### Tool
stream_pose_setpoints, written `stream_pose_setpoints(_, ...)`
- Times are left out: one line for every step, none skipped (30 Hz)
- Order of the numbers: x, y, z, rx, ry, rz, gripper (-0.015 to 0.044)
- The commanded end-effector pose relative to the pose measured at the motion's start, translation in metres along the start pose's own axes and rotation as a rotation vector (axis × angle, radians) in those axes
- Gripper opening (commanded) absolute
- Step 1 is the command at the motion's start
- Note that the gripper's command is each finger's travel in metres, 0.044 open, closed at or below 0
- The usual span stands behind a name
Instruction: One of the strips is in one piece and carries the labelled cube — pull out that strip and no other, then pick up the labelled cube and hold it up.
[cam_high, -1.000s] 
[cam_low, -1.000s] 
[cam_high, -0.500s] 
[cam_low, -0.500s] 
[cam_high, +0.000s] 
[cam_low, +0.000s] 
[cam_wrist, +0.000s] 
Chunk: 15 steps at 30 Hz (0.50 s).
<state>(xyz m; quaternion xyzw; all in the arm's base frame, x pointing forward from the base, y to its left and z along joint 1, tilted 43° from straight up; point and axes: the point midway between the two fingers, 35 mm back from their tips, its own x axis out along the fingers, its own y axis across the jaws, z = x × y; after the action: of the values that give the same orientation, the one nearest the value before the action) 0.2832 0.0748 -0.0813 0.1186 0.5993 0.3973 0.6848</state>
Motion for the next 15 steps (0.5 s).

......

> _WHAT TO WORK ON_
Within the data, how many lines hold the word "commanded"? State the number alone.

> _ANSWER BOX_
2